光年

這個冬季我仿佛睡了很久,獨自一個人在一間大房子裡,沒有人來吵醒我。

牆上的掛鐘慢著性子於時間的兩極半球徘徊,“滴答,滴答……”與和諧的溫馨輕輕地奏著催眠曲,壁爐里的火星好像就因此而昏昏欲睡,慵懶著不想發出聲音。溫暖的氣息中,窗上的冰花也逐漸隱去了身影,漸漸推開了窗外的熒幕。

天在陰沉中更加陰沉,正如那些逝去的日子,灰壓壓地慢慢向我逼近,抑鬱的空氣籠罩著大地的每一片角落。而我,仍慵懶著不願睜開朦朧的雙眼,只是無奈不得不讓自己的軀體游離在這足以讓人窒息的氣氛。

惺忪中,我仿佛聽到有孩子的嬉戲聲在耳邊迴蕩,於是努力的強迫自己清醒。長時間的疲乏讓我忘了自己所處的是白天還是黑夜,直到強烈的光線刺痛我的雙眼,世界向我宣示是白天並且終於看到是在清晨。久違的綠色草坪,無知的孩子們在盡情的嬉戲、奔跑,銀鈴般的串串笑聲不時傳來,“呵……呵呵……”。

看累了,將視線移回室內:整整一個冬季,灰塵也懶洋洋地在茶几上打著盹兒,給原來光潔的表面,施上了一層厚厚的妝,越發讓人不忍去打攪他們的安寧;牆上的“埋骨地”依然蒼勁地在紙上筆挺,傲然地蔑視著屈尊於它的一切,仿佛正遙望著遠方的光明而充滿橫氣;然後就只寥寥的剩下了那催行的時鐘,在孤單地奮然獨行。此時,我沒有任何言語,也沒有更有力的話來描述這一切。

夜深了,我只能出來找點吃的,記憶中好像很久都沒有進食,不然為何如此暈厥,如果可以用毒癮發作來形容,不過畢竟我不知道那種噬骨的感覺。頭皮開始發麻,事物也只能用來充飢,毫無味道可言。

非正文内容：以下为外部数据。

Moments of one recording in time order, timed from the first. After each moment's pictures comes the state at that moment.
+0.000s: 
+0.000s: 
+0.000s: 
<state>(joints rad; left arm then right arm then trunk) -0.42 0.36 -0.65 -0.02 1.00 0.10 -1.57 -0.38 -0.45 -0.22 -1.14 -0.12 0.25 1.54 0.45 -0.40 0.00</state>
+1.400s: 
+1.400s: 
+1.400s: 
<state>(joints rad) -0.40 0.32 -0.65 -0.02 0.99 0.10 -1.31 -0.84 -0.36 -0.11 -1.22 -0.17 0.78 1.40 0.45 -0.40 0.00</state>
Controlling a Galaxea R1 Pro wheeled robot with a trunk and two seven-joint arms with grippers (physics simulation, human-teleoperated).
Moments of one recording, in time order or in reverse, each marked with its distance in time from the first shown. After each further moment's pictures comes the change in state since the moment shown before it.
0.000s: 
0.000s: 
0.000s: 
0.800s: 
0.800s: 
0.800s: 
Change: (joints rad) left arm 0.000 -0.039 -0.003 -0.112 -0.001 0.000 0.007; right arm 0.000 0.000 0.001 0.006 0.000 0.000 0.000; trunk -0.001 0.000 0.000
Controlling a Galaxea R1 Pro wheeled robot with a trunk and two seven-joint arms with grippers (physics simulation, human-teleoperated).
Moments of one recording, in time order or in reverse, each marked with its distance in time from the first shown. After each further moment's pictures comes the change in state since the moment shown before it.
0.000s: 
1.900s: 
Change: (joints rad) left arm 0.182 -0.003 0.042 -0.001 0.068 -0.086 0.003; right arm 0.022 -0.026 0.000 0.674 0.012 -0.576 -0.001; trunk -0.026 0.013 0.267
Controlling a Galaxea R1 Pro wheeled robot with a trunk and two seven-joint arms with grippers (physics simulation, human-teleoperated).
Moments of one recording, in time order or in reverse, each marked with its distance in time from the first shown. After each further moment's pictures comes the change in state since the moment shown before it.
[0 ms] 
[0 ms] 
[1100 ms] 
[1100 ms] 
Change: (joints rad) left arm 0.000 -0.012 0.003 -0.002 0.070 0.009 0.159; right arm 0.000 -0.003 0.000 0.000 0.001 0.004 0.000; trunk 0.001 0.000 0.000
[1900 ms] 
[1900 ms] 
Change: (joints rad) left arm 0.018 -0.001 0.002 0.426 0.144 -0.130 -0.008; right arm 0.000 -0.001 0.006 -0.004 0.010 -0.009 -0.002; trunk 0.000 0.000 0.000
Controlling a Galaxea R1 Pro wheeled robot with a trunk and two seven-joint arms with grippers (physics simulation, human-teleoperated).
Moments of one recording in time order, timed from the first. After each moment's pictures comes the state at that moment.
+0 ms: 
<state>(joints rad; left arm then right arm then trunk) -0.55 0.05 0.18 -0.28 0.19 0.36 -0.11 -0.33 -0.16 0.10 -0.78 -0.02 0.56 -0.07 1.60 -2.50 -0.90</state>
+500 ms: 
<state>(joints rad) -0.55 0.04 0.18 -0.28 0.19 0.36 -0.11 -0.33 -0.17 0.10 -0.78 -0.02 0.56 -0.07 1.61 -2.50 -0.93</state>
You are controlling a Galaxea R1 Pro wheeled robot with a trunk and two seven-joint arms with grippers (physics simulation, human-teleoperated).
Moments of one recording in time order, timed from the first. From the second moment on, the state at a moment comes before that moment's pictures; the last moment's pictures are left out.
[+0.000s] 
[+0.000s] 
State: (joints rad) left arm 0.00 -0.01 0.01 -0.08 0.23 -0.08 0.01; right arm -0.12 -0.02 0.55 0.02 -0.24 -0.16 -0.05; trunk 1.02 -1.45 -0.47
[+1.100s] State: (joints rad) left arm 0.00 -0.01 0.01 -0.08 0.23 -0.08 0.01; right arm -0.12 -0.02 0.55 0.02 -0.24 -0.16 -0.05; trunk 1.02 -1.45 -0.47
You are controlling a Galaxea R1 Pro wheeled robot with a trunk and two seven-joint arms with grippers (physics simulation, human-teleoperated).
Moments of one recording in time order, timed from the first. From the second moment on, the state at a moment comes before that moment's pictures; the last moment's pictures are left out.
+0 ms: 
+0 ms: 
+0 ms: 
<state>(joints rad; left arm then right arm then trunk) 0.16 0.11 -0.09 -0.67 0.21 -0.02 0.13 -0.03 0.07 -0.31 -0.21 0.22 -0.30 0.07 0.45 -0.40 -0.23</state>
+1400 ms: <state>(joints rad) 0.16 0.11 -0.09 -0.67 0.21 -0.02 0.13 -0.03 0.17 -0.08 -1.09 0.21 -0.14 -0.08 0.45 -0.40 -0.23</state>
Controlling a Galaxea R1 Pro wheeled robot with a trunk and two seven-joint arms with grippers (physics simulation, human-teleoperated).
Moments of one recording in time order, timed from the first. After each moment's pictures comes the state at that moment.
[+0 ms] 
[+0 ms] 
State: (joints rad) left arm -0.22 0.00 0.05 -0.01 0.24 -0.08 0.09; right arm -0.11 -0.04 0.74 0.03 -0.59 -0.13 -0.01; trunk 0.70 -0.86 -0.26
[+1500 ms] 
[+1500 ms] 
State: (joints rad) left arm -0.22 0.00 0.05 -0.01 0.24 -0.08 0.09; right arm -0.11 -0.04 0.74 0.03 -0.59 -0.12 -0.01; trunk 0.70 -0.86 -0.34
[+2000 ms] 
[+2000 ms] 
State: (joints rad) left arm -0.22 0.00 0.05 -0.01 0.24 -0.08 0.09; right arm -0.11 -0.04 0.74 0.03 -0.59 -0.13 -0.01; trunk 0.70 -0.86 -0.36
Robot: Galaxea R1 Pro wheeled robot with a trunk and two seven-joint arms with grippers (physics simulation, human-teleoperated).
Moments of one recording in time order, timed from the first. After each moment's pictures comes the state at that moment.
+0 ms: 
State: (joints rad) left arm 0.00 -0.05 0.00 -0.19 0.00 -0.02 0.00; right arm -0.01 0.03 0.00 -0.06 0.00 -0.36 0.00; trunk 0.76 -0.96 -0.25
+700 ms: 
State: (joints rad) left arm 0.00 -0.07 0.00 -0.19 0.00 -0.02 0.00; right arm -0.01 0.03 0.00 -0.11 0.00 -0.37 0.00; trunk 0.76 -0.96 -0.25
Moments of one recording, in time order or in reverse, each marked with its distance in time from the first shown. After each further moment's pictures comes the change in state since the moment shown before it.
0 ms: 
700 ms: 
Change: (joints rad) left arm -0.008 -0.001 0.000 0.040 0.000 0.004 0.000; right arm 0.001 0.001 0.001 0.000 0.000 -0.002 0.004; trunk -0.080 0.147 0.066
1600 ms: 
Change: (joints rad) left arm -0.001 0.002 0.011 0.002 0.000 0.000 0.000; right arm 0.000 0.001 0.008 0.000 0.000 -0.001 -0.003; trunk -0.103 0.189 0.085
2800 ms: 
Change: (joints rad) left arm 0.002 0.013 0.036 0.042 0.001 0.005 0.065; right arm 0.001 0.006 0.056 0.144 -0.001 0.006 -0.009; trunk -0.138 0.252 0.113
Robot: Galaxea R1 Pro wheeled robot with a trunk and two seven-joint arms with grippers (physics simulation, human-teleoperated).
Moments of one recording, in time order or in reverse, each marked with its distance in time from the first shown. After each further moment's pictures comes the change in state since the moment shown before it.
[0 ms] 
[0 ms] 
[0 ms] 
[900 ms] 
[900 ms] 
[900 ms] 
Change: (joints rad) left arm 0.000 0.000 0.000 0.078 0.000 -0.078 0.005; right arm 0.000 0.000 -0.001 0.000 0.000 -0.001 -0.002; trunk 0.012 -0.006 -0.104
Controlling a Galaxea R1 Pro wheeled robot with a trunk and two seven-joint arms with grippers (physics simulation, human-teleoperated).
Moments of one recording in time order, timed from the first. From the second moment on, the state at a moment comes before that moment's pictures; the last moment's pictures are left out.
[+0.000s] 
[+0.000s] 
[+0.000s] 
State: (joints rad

然後,我不知道接下來自己要做什麼,因為我早已被時鐘擺到了生活只外。毫無一絲倦意,茫然地看著周圍空洞的一切,我突然沒了思想。燈依然單調的亮著,頭頂的天花板依舊不變的顯示著死亡的白色。我開始回想那被遺忘在歲月角落的日子:驕陽如火,我們暢快的揮灑汗水;暴雨傾盆,我們義無返顧踏著泥水反而踩著雨點恣意享受。荼毒的陽光,凌厲的風雨,我們從來不曾放棄過,怎么越成長反倒懦弱了許多?

時光把我們的影子拉地好長好長,只剩下了乾癟的靈魂留在蒼白的臉上,昨日曆歷在目。一次突襲般的空降,縱橫出我們臉上的溝壑。渺茫的旅途上,我們駐足風口凝視遠方,頭頂有風箏飛過。陽光下的羽翼,閃現出絢爛的光芒,折射出我們的年輕:青春,我們理應笑著流淚!